The most dramatic alterations in appearance are usually attributed to the late singer Michael Jackson (above, seen with Jay Leno), who was frequently sketched during his participation in a 2005 trial to refute charges of child molestation. (A jury found him not guilty.) “Every day, he wore a completely different outfit, different armbands, and his hair would change from Monday to Friday. One time, it was longer on a Monday. It’s like, how did you do that?”

13. THEY TRY TO DRAW QUIETLY.

A courtroom sketch by Mona Shafer edwards depicts Clint Eastwood sitting next to his attorney during Eastwood's 1996 palimony trial
Courtesy of Mona Shafer Edwards

When cameras are in a courtroom, everyone knows it. When Edwards is around, subjects might not even know they’re being rendered. The artist carries a small 9-inch by 12-inch pad with her along with a small number of tools. “Defendants never know I’m drawing them,” she says. “You might act differently if you’re aware someone is staring. I try to blend in.”
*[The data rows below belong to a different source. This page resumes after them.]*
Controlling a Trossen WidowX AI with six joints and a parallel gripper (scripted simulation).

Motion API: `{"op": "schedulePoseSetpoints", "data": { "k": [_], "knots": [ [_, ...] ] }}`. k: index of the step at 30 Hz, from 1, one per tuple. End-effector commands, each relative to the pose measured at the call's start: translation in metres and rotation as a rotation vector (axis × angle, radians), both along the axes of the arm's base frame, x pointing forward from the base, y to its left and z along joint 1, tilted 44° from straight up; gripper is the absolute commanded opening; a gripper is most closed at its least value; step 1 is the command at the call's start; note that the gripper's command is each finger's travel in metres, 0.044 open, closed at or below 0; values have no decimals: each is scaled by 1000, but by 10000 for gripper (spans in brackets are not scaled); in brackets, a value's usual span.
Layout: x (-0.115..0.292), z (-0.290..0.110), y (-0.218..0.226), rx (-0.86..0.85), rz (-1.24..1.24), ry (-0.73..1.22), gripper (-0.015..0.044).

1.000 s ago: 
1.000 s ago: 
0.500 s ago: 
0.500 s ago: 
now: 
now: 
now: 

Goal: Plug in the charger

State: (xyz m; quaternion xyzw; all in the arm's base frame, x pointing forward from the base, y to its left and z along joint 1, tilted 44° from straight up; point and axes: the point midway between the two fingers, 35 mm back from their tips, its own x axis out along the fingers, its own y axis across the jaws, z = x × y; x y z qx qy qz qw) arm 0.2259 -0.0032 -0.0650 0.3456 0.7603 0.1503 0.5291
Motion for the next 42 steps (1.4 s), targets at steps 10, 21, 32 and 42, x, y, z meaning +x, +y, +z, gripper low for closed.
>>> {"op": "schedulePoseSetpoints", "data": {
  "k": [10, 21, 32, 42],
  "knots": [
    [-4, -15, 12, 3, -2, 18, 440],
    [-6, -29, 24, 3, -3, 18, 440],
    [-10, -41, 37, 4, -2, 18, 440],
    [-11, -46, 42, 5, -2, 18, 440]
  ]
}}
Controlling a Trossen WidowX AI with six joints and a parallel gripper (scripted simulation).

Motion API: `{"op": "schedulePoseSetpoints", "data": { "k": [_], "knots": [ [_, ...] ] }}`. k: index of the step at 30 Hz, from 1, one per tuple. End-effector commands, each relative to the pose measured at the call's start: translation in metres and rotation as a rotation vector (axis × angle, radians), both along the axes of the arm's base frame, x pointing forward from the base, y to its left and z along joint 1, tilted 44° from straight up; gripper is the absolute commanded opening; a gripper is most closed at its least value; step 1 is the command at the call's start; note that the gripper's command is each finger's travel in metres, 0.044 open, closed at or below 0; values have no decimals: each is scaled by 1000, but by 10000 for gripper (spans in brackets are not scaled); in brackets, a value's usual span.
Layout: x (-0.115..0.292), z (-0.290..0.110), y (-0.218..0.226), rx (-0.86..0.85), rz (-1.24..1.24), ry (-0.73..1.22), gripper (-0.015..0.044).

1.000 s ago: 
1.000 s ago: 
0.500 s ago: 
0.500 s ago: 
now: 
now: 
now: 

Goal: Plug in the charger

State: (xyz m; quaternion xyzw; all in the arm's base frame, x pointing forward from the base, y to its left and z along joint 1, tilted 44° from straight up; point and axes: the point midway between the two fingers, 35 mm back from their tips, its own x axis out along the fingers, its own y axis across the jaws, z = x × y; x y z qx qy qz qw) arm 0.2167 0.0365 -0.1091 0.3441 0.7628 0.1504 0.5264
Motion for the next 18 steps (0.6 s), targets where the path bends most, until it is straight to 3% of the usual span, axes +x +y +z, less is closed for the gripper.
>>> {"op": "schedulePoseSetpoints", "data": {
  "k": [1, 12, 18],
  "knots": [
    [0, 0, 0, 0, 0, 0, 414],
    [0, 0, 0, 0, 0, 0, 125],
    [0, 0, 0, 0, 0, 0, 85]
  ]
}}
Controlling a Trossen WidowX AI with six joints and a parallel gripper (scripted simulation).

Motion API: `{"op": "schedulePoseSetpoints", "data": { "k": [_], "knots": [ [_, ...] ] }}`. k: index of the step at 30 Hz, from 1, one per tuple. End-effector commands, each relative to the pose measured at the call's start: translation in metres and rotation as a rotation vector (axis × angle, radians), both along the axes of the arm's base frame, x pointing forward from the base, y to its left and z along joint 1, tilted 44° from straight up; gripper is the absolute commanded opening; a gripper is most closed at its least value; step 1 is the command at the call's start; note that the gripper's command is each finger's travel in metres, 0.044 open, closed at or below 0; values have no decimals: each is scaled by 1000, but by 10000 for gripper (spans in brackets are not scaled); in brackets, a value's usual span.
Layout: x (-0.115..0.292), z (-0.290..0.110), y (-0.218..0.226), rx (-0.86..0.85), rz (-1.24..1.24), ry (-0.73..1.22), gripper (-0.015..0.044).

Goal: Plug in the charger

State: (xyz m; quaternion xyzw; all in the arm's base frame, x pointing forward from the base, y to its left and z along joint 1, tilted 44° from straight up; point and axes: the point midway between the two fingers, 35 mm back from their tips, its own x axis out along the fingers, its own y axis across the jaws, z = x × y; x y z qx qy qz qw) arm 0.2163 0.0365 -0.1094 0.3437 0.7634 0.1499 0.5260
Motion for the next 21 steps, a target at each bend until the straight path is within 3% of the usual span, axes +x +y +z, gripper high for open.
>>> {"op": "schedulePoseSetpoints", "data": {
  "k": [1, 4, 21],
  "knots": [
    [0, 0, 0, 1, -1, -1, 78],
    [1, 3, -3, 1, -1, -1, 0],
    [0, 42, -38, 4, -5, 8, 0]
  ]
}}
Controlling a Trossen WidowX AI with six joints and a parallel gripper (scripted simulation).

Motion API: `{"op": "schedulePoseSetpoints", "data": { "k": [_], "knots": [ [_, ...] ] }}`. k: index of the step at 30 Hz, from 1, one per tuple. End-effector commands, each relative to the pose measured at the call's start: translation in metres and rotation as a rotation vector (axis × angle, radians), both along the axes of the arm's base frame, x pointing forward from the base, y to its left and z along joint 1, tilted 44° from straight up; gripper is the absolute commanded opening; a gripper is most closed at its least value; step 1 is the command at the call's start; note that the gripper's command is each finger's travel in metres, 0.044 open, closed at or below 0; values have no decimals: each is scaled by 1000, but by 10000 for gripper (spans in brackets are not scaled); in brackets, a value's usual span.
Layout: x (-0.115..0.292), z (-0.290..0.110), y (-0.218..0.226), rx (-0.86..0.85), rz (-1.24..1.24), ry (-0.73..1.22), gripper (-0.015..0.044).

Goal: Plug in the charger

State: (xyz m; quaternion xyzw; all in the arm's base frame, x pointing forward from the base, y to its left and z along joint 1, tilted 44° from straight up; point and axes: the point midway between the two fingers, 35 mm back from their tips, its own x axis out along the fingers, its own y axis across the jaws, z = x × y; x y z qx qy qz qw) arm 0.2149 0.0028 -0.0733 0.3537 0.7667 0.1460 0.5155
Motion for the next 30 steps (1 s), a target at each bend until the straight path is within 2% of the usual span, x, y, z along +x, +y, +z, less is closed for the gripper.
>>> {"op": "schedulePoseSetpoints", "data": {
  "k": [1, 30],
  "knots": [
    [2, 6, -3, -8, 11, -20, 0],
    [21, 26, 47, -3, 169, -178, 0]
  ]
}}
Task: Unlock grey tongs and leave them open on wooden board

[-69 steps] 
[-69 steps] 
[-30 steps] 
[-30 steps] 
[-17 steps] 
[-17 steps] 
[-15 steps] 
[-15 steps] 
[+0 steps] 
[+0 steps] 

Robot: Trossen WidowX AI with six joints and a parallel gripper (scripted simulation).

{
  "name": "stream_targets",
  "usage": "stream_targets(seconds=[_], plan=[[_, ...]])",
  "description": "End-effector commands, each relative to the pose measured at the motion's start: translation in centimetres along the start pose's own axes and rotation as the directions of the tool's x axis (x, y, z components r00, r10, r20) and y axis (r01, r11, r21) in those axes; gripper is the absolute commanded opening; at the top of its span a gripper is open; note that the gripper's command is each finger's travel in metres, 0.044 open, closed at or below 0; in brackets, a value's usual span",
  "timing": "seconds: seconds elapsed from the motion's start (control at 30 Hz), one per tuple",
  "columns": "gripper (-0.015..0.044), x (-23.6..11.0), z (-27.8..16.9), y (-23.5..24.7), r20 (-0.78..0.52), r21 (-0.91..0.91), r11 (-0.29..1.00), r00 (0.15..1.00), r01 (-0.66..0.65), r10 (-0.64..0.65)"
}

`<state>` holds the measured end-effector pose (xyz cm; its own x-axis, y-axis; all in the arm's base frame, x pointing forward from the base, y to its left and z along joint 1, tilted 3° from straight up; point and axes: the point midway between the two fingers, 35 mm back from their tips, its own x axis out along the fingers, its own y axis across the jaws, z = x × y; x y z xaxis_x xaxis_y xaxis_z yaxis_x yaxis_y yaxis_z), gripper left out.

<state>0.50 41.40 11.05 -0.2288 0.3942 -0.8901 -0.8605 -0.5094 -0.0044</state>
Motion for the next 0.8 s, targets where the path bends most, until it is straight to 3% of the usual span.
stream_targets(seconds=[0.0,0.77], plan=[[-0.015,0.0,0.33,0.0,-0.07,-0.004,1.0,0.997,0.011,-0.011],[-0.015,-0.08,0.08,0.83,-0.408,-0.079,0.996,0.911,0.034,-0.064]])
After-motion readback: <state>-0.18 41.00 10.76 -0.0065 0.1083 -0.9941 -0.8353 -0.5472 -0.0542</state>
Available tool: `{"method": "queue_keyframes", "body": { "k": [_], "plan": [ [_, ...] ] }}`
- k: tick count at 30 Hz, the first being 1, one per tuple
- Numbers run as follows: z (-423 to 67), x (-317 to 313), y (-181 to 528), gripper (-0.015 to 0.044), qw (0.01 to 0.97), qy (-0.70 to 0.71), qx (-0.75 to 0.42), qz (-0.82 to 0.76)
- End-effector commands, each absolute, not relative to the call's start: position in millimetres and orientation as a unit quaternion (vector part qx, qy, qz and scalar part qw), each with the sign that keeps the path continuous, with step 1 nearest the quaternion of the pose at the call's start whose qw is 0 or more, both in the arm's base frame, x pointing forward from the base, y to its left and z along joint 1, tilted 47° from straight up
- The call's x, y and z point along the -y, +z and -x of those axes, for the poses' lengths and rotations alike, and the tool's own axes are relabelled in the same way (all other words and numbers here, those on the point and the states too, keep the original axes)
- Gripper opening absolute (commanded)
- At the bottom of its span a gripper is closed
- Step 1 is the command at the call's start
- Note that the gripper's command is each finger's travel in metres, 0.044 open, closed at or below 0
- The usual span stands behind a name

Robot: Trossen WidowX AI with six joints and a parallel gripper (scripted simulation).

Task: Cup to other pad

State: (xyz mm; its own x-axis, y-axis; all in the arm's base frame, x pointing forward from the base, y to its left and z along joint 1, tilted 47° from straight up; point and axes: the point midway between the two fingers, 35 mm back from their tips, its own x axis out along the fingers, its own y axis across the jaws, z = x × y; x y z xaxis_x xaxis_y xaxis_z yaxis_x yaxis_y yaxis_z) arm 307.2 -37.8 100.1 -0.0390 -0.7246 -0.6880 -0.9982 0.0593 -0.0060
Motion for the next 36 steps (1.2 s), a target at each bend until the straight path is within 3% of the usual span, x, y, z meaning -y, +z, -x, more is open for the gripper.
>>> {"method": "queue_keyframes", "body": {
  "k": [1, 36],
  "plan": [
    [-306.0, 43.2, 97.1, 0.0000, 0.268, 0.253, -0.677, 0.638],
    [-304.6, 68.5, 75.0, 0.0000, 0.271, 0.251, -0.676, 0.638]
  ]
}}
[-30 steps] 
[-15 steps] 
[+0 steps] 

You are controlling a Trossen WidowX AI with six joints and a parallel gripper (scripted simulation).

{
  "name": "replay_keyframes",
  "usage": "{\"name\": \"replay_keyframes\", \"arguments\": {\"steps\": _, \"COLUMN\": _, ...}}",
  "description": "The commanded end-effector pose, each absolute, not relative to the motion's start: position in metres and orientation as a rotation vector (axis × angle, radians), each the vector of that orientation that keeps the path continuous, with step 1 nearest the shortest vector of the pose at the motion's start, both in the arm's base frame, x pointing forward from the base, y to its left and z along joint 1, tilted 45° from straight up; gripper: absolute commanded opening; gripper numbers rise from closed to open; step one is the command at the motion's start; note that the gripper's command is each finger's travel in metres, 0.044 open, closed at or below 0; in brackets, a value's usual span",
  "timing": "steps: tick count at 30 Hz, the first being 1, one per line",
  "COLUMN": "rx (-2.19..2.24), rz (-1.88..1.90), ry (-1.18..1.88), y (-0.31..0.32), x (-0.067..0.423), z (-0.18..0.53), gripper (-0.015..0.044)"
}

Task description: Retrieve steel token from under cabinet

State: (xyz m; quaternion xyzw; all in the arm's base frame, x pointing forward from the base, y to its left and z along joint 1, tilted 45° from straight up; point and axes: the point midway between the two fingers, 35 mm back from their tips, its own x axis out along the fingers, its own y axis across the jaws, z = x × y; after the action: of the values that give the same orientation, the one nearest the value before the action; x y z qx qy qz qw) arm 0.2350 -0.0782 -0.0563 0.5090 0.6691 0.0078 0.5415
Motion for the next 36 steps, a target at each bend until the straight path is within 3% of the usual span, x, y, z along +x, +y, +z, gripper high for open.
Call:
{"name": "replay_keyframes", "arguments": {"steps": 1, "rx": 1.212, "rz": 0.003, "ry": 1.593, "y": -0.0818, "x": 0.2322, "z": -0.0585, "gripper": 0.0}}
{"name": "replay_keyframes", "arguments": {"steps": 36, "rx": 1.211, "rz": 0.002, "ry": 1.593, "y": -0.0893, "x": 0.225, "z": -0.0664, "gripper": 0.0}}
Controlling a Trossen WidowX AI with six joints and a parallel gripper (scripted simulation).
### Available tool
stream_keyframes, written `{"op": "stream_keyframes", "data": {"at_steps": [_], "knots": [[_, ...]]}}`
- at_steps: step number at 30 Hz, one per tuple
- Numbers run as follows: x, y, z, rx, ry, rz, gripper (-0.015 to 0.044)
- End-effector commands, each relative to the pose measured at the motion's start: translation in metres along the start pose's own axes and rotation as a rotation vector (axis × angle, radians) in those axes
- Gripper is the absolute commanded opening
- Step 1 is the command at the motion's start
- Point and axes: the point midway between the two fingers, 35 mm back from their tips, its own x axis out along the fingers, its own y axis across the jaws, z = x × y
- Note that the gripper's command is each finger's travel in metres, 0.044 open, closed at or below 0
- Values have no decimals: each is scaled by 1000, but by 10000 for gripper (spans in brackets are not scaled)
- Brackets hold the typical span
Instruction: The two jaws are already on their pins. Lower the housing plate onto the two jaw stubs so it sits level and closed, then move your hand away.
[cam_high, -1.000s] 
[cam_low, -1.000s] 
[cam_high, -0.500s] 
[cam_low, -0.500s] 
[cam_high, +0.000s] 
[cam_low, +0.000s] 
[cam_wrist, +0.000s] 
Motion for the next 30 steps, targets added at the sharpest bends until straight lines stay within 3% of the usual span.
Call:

14. O.J. SIMPSON MAY HAVE KEPT THEM IN BUSINESS.

A courtroom sketch by Mona Shafer Edwards depicts O.J. Simpson testifying during his 1995 trial for murder
Courtesy of Mona Shafer Edwards

The decision in 1995 to allow television cameras to depict the O.J. Simpson trial—Simpson was accused of killing ex-wife Nicole Brown Simpson and her friend, Ron Goldman—seemed to signal a new and relaxed policy about media coverage in courtrooms. “I thought that was it, the swan song of sketching,” Edwards says. “Then it turned out to be a joke.” Judges, fearing they’d be criticized as much as Simpson’s presiding judge Lance Ito, shied away from that kind of scrutiny. “Judges realized they didn’t want to be on camera. So every time I think it’s over, it keeps going.”

15. THEY DO WEDDINGS.

Artist Elizabeth Williams depicts a newlywed couple
Courtesy of Elizabeth Williams

The nature of the court sketch business has changed over the years as some federal courts are becoming more lenient with the presence of cameras. (While cameras are typically not allowed in federal trial courts, there have been certain exceptions, experiments, and pilot projects to allow cameras; state rules vary.) Experienced artists still find work, but it’s a good idea to have some alternative methods of income. Williams books her services as a sketch artist for weddings on weekends, when court isn’t in session. “People are always getting married, but you can’t always count on ‘El Chapo’ getting arrested,” she says. “You have to do other things.” Williams approaches nuptials in much the same way as a trial. “I’ll meet with a client and go over the key moments.” Instead of closing arguments, it might be the first dance as a married couple.

The biggest difference? “It’s so nice to be around people who are so happy and just beginning their lives, as opposed to people going to, you know, prison.”